After depositing our bags into a locker at the station so we wouldn't have to carry them around, Sasha then asked me a few questions about exploring Zagreb. I'd been to Zagreb once before - the first time I visited Croatia, when Dion and I flew into Zagreb late at night, and then departed for Sarajevo on the train early the next morning. Therefore my explore of Zagreb was limited to looking around the park area and a few shops outside of the station - but Sasha had somehow gained the impression that I'd spent longer in Zagreb and seen much more of the city than that! So in us going beyond the park area in front of the station, we were both exploring things for the first time. We had a big wander around various streets, looked at a little market, also wandered through an area where some kind of University sign-up day was going on, and after a big loop around the main parts of the city we went to a beer bar and sat outside to have refreshments in the heat. The number and scope of these refreshments was limited to our remaining Kuna cash we had, but we both tried a local white wine which turned out to be a half-wine and half-sparking water mix (a common local kind of drink apparently!), followed by Sasha getting that local white wine by itself with no sparkling water and I got a local red. After this there was not anything more we wanted to do, so we wandered back to the train station early, bought ourselves some pastries and soft drinks to have as dinner on the next train, found our train carriage, hopped on and settled in - our few-hour foray into Zagreb over!
Summing Up
As for Zagreb - I got a better impression of it this time, having actually gotten to see the inner city more thoroughly. But it still strikes me as a rather bland, featureless city - it feels like a fairly plain capital city and that's because, well, it is one. If you know of, and love coastal Croatia then Zagreb is going to be a huge disappointment. There doesn't seem to be a lot to do there, yet its Croatia's largest city. Its interesting for what it is, but I wouldn't go out of my way to visit it again!

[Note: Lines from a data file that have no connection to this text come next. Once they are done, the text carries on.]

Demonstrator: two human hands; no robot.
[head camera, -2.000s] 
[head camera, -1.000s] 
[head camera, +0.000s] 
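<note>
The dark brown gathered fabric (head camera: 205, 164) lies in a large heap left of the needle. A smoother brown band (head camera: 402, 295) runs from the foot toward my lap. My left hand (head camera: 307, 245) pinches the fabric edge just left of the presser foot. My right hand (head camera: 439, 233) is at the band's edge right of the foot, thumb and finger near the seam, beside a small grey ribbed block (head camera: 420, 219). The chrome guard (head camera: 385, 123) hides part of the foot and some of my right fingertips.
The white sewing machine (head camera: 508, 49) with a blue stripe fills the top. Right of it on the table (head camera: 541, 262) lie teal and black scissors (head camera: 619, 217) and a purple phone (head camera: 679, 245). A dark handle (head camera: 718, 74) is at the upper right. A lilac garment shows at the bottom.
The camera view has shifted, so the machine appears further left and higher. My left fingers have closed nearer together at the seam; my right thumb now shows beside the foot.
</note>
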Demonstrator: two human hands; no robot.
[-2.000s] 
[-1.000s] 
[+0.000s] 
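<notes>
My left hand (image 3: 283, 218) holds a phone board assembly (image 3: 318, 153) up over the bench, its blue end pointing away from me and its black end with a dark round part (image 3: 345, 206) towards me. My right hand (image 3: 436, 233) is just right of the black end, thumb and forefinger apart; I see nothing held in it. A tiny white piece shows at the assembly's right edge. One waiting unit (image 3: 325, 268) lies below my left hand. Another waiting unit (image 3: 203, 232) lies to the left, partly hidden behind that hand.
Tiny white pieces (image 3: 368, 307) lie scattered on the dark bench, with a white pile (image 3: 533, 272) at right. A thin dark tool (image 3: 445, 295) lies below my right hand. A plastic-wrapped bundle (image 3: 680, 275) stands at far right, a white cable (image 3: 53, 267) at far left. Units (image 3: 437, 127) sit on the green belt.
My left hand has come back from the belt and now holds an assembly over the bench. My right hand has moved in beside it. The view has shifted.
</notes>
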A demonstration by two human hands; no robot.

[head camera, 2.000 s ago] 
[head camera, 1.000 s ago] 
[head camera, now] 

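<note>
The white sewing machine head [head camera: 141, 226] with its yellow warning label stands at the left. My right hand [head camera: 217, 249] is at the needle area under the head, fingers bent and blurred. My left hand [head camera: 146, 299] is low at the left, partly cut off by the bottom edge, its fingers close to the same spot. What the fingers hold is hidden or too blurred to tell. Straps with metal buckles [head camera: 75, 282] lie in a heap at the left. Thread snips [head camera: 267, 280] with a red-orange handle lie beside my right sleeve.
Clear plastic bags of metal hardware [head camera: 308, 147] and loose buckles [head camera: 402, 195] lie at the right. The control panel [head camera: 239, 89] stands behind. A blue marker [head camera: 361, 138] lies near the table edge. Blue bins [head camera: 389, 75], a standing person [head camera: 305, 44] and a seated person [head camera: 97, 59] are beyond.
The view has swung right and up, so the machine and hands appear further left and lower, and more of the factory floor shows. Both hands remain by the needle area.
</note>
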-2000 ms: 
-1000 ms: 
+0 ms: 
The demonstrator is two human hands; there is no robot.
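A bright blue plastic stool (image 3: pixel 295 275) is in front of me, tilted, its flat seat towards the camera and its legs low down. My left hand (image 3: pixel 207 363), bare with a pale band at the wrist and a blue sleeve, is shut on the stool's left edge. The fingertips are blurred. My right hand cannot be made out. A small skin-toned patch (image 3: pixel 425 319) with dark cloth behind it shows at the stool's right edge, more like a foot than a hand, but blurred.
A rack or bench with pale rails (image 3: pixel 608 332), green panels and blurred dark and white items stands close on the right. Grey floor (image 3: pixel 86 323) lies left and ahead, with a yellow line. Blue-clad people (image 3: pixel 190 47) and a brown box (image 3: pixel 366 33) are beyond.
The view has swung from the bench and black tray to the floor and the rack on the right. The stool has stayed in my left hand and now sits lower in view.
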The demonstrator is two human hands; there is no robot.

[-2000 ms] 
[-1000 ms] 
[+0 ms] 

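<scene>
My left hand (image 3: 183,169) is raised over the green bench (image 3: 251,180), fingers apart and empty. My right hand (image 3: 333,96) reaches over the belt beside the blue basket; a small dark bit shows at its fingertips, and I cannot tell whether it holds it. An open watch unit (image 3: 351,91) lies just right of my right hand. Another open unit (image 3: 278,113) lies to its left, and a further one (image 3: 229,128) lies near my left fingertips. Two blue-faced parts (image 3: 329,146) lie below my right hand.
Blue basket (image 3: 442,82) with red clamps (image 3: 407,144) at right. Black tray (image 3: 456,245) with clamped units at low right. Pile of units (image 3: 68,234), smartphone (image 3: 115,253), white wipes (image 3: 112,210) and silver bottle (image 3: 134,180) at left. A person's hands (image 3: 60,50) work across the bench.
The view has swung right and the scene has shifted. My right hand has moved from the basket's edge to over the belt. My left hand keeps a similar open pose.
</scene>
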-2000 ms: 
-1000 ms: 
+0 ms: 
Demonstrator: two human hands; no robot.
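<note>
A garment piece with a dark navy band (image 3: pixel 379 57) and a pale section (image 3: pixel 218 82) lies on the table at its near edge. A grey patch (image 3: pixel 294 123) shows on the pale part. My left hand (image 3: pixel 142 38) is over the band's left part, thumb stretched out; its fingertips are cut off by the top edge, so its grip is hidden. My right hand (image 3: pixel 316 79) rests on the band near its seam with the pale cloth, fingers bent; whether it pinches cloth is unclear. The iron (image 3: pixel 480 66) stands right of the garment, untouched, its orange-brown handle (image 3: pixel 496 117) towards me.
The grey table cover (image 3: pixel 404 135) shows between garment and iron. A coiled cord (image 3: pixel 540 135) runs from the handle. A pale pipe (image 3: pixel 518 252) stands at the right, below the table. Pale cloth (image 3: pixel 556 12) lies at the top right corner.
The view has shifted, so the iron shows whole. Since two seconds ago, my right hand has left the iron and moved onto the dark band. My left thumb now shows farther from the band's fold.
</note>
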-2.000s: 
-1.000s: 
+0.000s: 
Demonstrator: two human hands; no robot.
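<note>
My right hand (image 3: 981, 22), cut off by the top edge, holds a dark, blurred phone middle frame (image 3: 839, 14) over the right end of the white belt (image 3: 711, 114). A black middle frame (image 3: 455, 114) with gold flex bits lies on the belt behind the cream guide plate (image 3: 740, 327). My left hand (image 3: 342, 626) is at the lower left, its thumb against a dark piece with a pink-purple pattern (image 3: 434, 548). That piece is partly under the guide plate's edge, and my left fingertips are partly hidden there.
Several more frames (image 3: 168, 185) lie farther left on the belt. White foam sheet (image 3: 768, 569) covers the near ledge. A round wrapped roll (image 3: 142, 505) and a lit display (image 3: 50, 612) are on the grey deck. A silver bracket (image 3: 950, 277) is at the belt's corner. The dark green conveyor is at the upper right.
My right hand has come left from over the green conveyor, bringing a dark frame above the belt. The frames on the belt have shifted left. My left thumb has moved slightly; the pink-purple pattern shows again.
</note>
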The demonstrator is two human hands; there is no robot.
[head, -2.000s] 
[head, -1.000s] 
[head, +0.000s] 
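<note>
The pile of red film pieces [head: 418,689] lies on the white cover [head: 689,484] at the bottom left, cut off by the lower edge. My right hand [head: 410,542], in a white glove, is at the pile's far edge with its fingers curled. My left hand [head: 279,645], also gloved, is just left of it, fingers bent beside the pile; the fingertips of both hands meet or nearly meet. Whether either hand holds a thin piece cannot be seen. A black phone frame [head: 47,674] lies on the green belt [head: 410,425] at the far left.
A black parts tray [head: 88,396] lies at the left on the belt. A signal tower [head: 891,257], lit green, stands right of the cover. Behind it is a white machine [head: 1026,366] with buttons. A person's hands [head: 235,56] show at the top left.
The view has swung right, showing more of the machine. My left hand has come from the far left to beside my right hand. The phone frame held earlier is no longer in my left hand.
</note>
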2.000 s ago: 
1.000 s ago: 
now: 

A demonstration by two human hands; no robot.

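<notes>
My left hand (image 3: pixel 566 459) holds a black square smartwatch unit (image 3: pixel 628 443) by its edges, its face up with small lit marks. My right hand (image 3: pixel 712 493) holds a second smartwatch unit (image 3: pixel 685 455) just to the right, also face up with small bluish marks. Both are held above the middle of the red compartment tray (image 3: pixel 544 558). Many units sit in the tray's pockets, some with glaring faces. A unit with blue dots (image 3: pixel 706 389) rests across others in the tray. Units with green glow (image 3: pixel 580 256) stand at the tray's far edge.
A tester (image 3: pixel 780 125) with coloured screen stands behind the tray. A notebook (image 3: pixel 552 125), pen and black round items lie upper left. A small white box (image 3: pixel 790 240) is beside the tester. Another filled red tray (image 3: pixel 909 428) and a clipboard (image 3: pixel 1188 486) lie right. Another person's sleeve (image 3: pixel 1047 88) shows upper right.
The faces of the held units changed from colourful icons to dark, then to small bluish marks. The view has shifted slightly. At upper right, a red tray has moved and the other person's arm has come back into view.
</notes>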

As for Croatia as a whole - I feel like I've covered as much of Croatia as I would care to, but I do think I'd go back again one day. That jaw-dropping coastline of Croatia's is not unique to Croatia though and so I'd be more keen to check out some of the neighbouring countries which share it and spend more time there. I do think I will visit Dubrovnik again sometime in the future, which would be the main appeal for me now but for the nearer future there would be other priorities to visit in Europe. As a whole, it seems to be a country which has got itself together rather well on the tourism front and doing good for itself - whether it keeps that up to a point where it gets way over-touristed or whether it manages to strike a good balance, will be an interesting question to see for the future!